Arizona Public Service and Tucson Electric Power led with regulator-approved pilots of utility-owned rooftop solar. They are just now being implemented. Georgia Power and New York’s Consolidated Edison are developing trial programs through unregulated affiliates. CPS Energy, the San Antonio municipal utility, is in the process of implementing utility-led rooftop solar and community solar programs.
“Utilities in four states implemented or announced plans to develop programs for utility ownership of customer-sited rooftop solar systems, and regulators in New Mexico are weighing the pros and cons of utility-ownership of distributed generation more broadly,” the review reports.
“Not a lot of utilities looking at it right now,” Proudlove acknowledged.
Only seven states and the District of Columbia took on community solar policy in 2015.
“There doesn’t seem to be any controversy or special challenge,” Proudlove said. “There just seem to be other priorities.”
There are about 75 community solar projects representing about 100 MW of capacity across the country but only 14 states and D.C. have enacted legislation. That means the vast majority of households and businesses without solar-suitable circumstances still do not have access to community solar.
Enabling legislation is necessary to remove regulatory barriers. It can, for instance, require utilities to provide participating customers on-bill credits for electricity generated by an off-site installation. There is also utility-sponsored community solar in about six states without enabling legislation
In 2015, Oregon and Maryland enacted key enabling legislation. New York and Hawaii directed utilities to file enabling tariffs. California moved ahead with its 600 MW Green Tariff Shared Renewables program.
After months of debate, Xcel Energy resolved much of its opposition to Minnesota’s community solar policy. It is preparing to move ahead on implementing “one of the most ambitious community solar solicitations in the country,” the review reports. Though only one project had been completed by January 2016, it adds, there are “over 1,500 additional applications in the queue, totaling more than 1,400 MW.”
There were four surprises in the year’s policy activity, Proudlove found. First, given the buildup about community solar, it surprised her that “there wasn’t more happening at the state policy level.”
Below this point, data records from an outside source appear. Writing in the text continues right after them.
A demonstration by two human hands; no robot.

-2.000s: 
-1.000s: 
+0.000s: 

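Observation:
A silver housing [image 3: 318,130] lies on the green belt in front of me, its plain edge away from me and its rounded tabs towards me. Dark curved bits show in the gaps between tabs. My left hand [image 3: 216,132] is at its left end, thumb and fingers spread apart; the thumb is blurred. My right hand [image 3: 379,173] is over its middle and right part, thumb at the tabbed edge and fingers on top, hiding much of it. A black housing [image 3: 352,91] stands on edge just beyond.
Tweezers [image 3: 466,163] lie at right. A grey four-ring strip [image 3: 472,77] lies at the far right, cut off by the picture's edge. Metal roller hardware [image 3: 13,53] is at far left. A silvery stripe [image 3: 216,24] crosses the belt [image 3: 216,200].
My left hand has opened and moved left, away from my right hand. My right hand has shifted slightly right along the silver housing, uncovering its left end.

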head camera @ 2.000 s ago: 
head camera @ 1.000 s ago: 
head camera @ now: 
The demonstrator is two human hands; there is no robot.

It was also surprising that the final decision from Mississippi’s Public Service Commission sharply reduced the proposed net billing credit. Something happened between the draft and the final rule, she said.
The decision by Nevada regulators to not grandfather existing solar owners at the retail rate credit was one of the year’s biggest surprises.
“I don’t think many people considered that possibility,” Proudlove said. But it set a precedent that could lead to similar decisions elsewhere. “Louisiana’s proposed rule, which is far from being final, does not include a grandfathering provision.”
The spread in the valuation of solar, ranging from a very low avoided cost rate to as high as $0.33/kWh in Maine “is the most surprising piece of that topic,” she observed. “It indicates the methodologies must be very different.”
It did not surprise the CTEC analyst that regulators so consistently rejected fixed fee proposals because they were being used outside historical patterns. But, Proudlove said, it does anticipate a shift toward debates about demand charges and TOU rates going forward.